◆ Exercise directions
Search the lines of the records for the word "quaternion", and copy every line that has it.

◆ Source data

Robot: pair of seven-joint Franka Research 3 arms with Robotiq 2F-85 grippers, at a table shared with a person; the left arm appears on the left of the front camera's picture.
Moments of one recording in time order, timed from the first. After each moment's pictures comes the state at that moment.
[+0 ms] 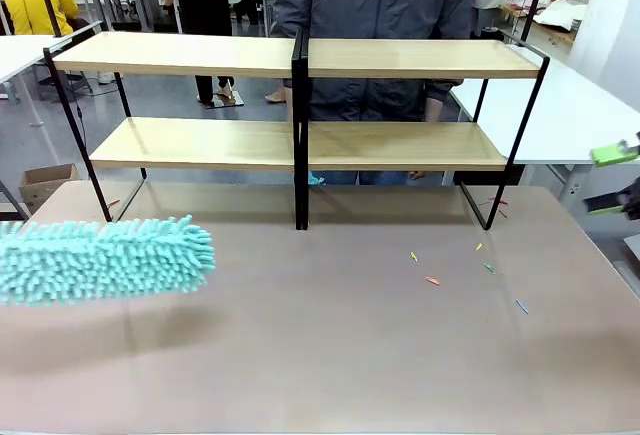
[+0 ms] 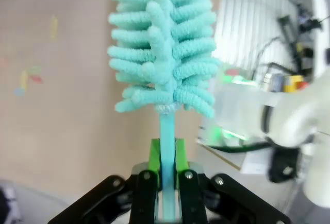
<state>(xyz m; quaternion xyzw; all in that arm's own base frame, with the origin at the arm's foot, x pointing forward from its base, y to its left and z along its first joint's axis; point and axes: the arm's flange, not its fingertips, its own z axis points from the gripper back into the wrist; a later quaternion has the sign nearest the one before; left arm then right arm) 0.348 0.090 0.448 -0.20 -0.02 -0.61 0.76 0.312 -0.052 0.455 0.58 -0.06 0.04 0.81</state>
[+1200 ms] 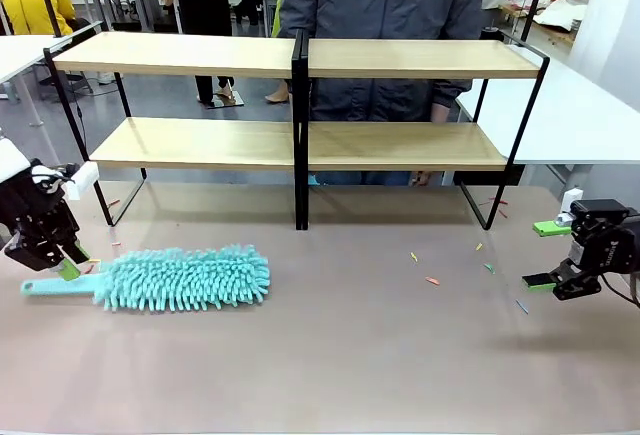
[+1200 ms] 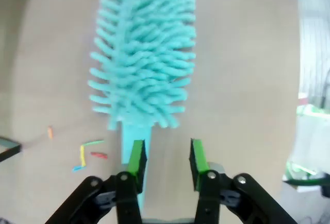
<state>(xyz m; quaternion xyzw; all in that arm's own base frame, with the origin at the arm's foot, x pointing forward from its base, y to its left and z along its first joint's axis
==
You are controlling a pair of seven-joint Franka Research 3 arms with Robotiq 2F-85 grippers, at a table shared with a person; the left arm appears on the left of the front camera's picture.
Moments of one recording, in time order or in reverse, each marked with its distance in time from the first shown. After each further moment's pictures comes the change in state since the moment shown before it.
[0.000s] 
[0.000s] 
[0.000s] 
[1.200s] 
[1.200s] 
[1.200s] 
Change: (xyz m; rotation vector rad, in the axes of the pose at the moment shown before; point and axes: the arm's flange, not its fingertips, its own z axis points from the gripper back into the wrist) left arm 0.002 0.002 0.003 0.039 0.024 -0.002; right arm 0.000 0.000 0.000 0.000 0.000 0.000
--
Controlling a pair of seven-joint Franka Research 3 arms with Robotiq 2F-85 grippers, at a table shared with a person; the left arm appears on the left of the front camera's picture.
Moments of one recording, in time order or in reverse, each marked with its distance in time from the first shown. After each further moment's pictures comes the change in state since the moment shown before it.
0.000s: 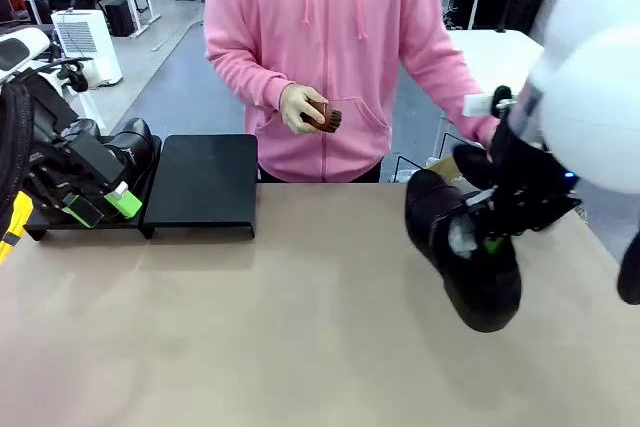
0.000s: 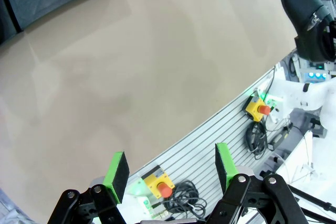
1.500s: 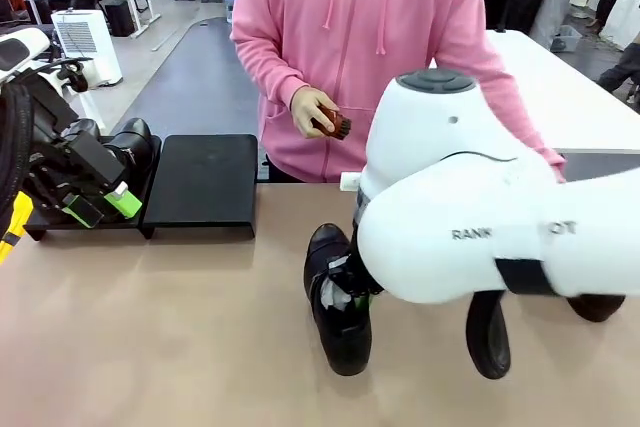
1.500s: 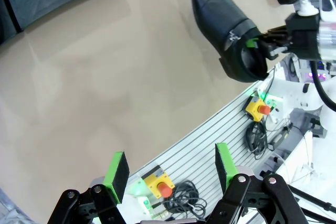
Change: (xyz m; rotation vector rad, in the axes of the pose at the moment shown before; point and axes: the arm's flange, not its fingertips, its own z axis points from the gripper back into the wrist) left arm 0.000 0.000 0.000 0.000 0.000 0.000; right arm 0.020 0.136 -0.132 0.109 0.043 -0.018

◆ Exercise result
<state>(xyz m; quaternion xyzw; all in that arm's own base frame, with the origin at the arm's foot, x pointing forward from its base, y to its left and z along its first joint's axis; point and axes: the arm's flange, not its fingertips, its own z axis points from the gripper back into the wrist; a later quaternion has the sign nearest the one before; left arm then right arm) 0.348 0.090 0.448 -0.20 -0.02 -0.61 0.76 0.312 -0.052 0.455 0.58 -0.06 0.04 0.81</state>
<state>(xyz m; quaternion xyzw; all in that arm's own base frame, with the origin at the arm's foot, x pointing forward from its base, y to its left and z along its first joint's axis

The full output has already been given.